• _WHAT YOU SHOULD DO_: The listing that follows should be reproduced exactly, line for line.

*** Begin section ***

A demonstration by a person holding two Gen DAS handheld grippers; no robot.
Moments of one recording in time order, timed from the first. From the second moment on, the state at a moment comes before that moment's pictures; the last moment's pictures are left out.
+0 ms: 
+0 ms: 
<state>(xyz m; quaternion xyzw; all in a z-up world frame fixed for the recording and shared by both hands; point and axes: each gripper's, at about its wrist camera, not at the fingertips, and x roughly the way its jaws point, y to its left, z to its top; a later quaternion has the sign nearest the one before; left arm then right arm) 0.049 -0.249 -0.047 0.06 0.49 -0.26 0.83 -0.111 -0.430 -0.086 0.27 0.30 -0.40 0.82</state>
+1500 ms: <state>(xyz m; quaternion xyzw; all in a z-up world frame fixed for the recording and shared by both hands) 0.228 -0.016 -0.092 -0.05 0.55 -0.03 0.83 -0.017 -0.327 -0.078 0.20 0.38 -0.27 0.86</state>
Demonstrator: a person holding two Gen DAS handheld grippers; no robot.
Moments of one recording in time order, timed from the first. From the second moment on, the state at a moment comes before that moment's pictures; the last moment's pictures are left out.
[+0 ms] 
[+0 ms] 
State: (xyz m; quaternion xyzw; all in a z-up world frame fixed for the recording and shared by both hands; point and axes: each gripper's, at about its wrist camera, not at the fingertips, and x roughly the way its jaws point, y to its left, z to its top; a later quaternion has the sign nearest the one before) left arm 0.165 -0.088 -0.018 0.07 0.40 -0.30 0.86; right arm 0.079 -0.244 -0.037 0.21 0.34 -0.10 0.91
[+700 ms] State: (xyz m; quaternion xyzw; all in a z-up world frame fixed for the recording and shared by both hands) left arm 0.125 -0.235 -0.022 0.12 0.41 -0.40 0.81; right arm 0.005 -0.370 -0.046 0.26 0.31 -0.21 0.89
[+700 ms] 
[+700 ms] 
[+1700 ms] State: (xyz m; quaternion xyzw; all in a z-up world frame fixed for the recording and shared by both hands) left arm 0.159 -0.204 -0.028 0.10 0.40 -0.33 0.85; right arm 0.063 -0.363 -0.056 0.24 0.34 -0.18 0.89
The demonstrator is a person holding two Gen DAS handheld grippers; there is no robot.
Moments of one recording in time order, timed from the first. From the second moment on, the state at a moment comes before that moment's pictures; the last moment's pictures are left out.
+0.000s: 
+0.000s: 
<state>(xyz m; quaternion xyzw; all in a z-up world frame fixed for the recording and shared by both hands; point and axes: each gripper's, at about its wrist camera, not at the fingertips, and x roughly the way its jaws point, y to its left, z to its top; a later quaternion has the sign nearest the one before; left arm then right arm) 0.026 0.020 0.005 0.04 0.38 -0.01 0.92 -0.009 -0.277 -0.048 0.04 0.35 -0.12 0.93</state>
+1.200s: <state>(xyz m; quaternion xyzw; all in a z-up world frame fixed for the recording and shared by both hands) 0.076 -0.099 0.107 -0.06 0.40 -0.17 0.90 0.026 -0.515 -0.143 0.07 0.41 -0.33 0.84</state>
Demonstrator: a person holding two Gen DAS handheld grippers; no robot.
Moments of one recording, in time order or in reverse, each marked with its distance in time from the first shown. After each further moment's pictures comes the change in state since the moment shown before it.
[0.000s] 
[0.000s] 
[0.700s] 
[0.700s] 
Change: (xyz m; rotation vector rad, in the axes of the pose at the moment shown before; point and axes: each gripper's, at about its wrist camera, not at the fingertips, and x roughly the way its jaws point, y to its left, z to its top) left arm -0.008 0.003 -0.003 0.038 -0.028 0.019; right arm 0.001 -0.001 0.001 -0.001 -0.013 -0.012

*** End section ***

• _WORKED SOLUTION_:
A demonstration by a person holding two Gen DAS handheld grippers; no robot.
Moments of one recording in time order, timed from the first. From the second moment on, the state at a moment comes before that moment's pictures; the last moment's pictures are left out.
+0 ms: 
+0 ms: 
<state>(xyz m; quaternion xyzw; all in a z-up world frame fixed for the recording and shared by both hands; point and axes: each gripper's, at about its wrist camera, not at the fingertips, and x roughly the way its jaws point, y to its left, z to its top; a later quaternion has the sign nearest the one before; left arm then right arm) 0.049 -0.249 -0.047 0.06 0.49 -0.26 0.83 -0.111 -0.430 -0.086 0.27 0.30 -0.40 0.82</state>
+1500 ms: <state>(xyz m; quaternion xyzw; all in a z-up world frame fixed for the recording and shared by both hands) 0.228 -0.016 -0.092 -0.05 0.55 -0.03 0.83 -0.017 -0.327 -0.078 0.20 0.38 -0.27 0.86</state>
Demonstrator: a person holding two Gen DAS handheld grippers; no robot.
Moments of one recording in time order, timed from the first. From the second moment on, the state at a moment comes before that moment's pictures; the last moment's pictures are left out.
[+0 ms] 
[+0 ms] 
State: (xyz m; quaternion xyzw; all in a z-up world frame fixed for the recording and shared by both hands; point and axes: each gripper's, at about its wrist camera, not at the fingertips, and x roughly the way its jaws point, y to its left, z to its top; a later quaternion has the sign nearest the one before) left arm 0.165 -0.088 -0.018 0.07 0.40 -0.30 0.86; right arm 0.079 -0.244 -0.037 0.21 0.34 -0.10 0.91
[+700 ms] State: (xyz m; quaternion xyzw; all in a z-up world frame fixed for the recording and shared by both hands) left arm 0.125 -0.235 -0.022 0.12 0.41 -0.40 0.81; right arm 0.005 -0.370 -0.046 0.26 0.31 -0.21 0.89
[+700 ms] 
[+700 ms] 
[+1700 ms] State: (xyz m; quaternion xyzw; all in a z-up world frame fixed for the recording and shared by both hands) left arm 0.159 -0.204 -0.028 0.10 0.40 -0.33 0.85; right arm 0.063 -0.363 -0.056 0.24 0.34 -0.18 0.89
The demonstrator is a person holding two Gen DAS handheld grippers; there is no robot.
Moments of one recording in time order, timed from the first. From the second moment on, the state at a moment comes before that moment's pictures; the last moment's pictures are left out.
+0.000s: 
+0.000s: 
<state>(xyz m; quaternion xyzw; all in a z-up world frame fixed for the recording and shared by both hands; point and axes: each gripper's, at about its wrist camera, not at the fingertips, and x roughly the way its jaws point, y to its left, z to its top; a later quaternion has the sign nearest the one before; left arm then right arm) 0.026 0.020 0.005 0.04 0.38 -0.01 0.92 -0.009 -0.277 -0.048 0.04 0.35 -0.12 0.93</state>
+1.200s: <state>(xyz m; quaternion xyzw; all in a z-up world frame fixed for the recording and shared by both hands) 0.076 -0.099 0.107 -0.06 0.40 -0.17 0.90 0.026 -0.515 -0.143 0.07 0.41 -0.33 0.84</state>
Demonstrator: a person holding two Gen DAS handheld grippers; no robot.
Moments of one recording, in time order or in reverse, each marked with its distance in time from the first shown. After each further moment's pictures comes the change in state since the moment shown before it.
[0.000s] 
[0.000s] 
[0.700s] 
[0.700s] 
Change: (xyz m; rotation vector rad, in the axes of the pose at the moment shown before; point and axes: each gripper's, at about its wrist camera, not at the fingertips, and x roughly the way its jaws point, y to its left, z to its top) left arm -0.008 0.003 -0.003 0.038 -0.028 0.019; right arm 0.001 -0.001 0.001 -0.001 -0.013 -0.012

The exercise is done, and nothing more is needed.